Milne suggested that people use Spotify Wrapped as a reminder to support their favourite artists beyond streaming. He told The Spinoff that buying direct from the artist off platforms like Bandcamp is much more fruitful for artists, as is heading to independent record stores to buy their music. What also makes a big difference is buying upcoming tour tickets as early as possible. “It just makes it way less stressful when you can know well in advance that a tour isn’t going to lose money,” he said.

This advice from Milne comes at a moment where the local live music scene continues to be in a state of crisis. In October, the APRA AMCOS Year in Review report for 2024 revealed that while attendence to major concerts has grown 8.4%, local live music revenue is still below pre-Covid levels, with an estimated $600 million lost in income for artists in Aotearoa since 2020. The report also revealed a year-on-year decline in the percentage of local content consumed across all streaming services as a whole. 

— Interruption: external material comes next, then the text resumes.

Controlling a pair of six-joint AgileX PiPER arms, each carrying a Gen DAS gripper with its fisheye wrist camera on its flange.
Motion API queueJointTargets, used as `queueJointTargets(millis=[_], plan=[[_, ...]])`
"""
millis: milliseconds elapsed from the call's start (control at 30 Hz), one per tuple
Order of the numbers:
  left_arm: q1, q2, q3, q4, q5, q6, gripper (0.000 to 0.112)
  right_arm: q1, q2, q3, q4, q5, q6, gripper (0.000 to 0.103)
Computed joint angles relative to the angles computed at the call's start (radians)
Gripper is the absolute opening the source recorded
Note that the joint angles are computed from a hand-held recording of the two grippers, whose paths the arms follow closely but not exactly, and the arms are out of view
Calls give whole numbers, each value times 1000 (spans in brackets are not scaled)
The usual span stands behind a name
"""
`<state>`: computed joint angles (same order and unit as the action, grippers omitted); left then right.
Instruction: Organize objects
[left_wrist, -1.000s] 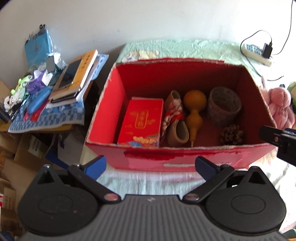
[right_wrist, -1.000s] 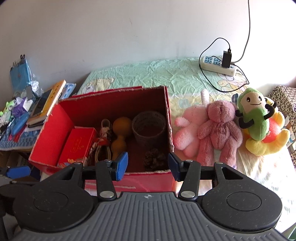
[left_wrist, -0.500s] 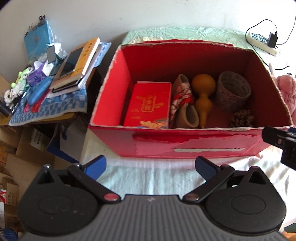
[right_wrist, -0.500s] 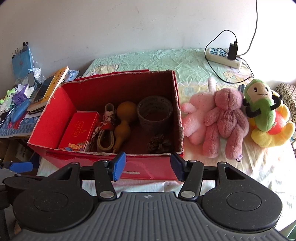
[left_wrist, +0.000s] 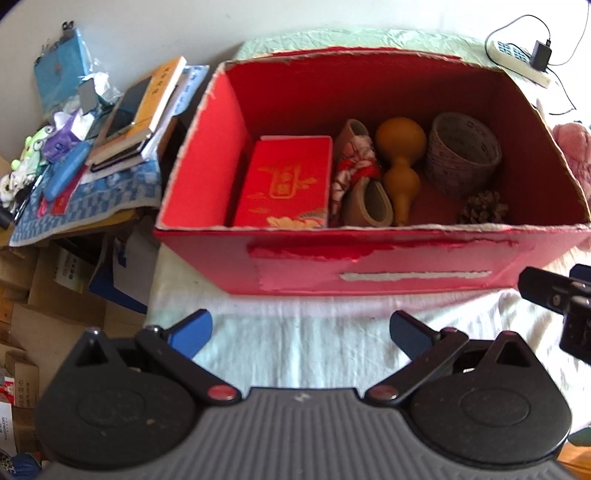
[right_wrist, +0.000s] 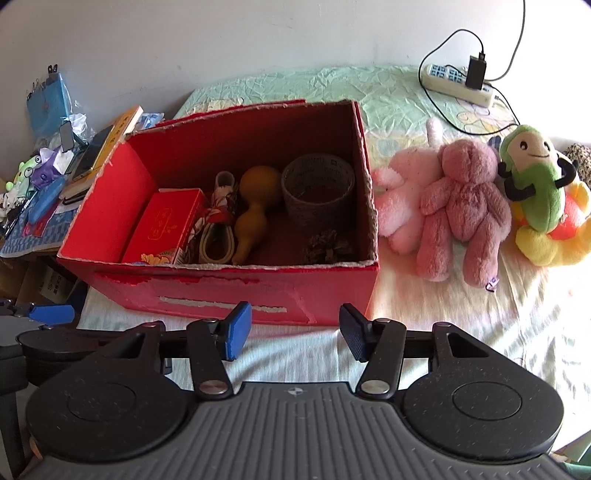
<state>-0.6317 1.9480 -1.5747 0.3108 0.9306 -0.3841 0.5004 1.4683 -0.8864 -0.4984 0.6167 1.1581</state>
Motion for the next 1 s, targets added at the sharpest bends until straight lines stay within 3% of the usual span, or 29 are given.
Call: queueJointTargets(millis=[267, 467, 1000], plan=[[-11, 34, -8, -41, 17, 30, 102, -22, 30, 6, 84, 17, -44, 57], [-8, 41, -4, -38, 21, 34, 102, 12, 42, -11, 20, 65, 25, 63], [19, -15, 37, -5, -19, 21, 102, 46, 58, -70, 6, 71, -19, 64]])
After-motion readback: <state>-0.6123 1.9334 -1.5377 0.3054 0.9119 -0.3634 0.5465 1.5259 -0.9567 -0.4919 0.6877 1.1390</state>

“We’re deeply concerned that an entire generation may miss out on seeing new and emerging acts perform live, and that those acts may lose the chance to launch their careers if the decline in live music continues,” Dean Ormston, CEO of APRA AMCOS said.

So while we’re all out here apparently blasting Taylor Swift, Prince Harry and Joe Rogan well into the wee small hours of our Bejewelled Fear Factor Apoplectic Abdication era, spare a thought for how you could better support your favourite local artists. With Christmas around the corner, maybe your friends and family might like a cool bit of merch, some vinyl or a CD, tickets or even a voucher to go towards a gig sometime in the future. And, get this, you could even get it… wrapped.